Teach us to number our days that we may gain a heart of wisdom. Psalm 90:12





In my early 60's and in very good health, it has been pretty easy to deny the realities that may await John and myself in our 80's and 90's.  But this summer I feel like I have had a bit of an awakening.

My stepfather (don't you just love this picture of him as a child?) was moved rather suddenly and unexpectedly into an assisted living facility in July, so John and I drove to Tucson the beginning of August to help one of my sisters clean out his mobile home in order to begin the process of listing it for sale. For one week the three of us spent most of our waking hours sorting through and cleaning out the things that were important to my mom and stepfather over the years, most of which he no longer wants and are, it turns out, of little to no importance to anyone else.
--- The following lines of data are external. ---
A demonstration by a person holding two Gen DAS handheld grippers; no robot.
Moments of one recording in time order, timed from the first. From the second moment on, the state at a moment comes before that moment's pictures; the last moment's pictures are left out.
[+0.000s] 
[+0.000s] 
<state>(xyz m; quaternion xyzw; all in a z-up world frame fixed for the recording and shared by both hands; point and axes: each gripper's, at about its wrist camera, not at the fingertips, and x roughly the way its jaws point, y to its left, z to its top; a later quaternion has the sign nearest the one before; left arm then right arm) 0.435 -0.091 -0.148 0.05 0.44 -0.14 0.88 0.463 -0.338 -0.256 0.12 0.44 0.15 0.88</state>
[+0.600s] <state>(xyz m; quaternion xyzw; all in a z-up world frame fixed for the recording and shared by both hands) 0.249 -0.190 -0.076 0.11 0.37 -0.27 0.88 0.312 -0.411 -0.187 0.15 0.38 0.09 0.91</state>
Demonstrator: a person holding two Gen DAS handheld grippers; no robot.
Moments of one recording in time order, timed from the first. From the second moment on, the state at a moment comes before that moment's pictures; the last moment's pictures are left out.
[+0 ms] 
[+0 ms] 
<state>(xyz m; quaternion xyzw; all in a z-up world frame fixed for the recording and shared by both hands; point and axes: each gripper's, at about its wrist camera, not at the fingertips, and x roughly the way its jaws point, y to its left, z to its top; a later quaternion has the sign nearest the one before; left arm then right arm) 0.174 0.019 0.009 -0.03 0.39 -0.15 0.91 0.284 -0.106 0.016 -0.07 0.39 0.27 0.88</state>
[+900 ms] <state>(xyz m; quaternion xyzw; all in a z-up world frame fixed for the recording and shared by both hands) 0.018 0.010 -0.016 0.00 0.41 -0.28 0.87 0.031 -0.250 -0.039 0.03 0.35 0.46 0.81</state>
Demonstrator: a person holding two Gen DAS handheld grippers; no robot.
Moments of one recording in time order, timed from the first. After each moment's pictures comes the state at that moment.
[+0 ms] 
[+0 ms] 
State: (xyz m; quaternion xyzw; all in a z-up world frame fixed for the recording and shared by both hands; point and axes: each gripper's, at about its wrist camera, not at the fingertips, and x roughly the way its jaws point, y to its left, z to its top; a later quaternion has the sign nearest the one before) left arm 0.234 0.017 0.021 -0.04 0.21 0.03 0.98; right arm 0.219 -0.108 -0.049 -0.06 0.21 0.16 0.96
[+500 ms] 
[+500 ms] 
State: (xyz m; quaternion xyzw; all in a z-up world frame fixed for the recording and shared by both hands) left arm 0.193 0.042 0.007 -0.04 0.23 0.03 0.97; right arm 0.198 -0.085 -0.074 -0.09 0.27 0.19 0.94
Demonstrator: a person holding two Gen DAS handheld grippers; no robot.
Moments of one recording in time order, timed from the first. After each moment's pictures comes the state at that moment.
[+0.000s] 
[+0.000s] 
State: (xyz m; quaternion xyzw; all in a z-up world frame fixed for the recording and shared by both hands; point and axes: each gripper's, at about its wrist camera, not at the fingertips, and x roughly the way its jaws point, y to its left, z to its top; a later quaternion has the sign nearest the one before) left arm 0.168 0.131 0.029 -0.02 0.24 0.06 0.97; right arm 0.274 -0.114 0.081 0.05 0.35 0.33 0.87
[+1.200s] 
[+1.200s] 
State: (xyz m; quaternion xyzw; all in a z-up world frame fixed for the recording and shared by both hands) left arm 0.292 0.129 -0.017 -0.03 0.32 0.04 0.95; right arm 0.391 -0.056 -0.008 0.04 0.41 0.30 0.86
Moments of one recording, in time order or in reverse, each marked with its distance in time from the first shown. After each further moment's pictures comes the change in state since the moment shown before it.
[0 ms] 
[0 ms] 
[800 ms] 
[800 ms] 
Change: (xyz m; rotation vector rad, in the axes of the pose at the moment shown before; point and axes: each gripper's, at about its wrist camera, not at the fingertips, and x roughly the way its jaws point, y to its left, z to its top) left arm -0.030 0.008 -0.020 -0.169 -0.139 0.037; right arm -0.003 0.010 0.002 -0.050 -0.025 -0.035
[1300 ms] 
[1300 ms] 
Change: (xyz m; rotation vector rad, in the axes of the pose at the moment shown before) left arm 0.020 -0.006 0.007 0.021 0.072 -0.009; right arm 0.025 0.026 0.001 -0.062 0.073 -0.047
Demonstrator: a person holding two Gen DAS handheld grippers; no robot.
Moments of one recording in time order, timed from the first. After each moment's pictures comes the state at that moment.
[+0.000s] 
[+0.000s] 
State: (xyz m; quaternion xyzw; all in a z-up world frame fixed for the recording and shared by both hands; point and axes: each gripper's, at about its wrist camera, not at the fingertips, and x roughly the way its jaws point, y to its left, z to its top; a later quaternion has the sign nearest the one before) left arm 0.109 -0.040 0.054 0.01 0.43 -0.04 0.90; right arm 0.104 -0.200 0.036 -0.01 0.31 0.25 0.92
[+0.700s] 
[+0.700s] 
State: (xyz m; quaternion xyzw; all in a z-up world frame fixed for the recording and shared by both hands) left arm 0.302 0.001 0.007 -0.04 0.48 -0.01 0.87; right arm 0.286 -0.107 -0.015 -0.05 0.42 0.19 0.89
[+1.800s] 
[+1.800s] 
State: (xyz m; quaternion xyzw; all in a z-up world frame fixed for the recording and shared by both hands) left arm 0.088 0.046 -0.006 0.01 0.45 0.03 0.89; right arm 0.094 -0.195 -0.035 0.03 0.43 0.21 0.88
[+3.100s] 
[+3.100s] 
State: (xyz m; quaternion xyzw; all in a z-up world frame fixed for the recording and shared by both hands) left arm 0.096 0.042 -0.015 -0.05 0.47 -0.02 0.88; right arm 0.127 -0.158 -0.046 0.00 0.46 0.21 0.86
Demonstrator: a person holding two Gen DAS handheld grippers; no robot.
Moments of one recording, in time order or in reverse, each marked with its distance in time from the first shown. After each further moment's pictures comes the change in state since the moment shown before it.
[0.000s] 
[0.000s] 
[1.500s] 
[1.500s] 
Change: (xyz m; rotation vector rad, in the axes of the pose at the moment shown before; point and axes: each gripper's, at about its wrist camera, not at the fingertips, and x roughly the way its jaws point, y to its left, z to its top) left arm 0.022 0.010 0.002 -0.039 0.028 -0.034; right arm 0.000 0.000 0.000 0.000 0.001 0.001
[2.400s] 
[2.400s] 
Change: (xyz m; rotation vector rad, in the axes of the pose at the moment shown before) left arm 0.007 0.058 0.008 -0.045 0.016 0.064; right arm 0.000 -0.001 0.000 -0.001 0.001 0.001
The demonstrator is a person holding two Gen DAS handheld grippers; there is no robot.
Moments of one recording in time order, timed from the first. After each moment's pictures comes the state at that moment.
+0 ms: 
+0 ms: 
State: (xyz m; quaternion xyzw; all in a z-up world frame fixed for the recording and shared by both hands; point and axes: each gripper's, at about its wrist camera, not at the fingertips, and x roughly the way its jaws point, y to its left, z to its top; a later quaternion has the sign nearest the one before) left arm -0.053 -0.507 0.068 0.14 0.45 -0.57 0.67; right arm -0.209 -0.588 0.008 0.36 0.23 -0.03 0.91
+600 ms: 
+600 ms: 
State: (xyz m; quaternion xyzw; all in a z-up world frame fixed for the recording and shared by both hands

It really put into perspective for me just how transient so many things we value here on this earth are.

There was  also the reality of being face to face with my stepfathers frailty which had seemingly progressed so quickly since we had last visited him four months previously. It was sobering and I felt so badly for him.  Although his new residence is nice and his room holds his favorite chair along with some pictures and momentos of people he loves and places he has enjoyed, he would (understandably) much rather still be living in his previous home. To lose so much of your independence is hard, even when it is necessary.

As I pondered that my stepfather is only 26 years older than us, I realized in a way I never had before the shortness of even a long life and the difficulties that may come towards the end. I left with a renewed desire and prayer  to both number my days wisely -loving and serving people around me - as well as a renewed desire to be more aware of and  rejoice in the gift of each new day.

This has been a bit of a heavy post....so let me end it with this photo of one of my more fun filled moments while in Tucson, driving a gold cart for the first time.  (True confession; I had to ask John how to get it in motion; who knew that the forward and reverse mechanism were located under the seat?!?!?)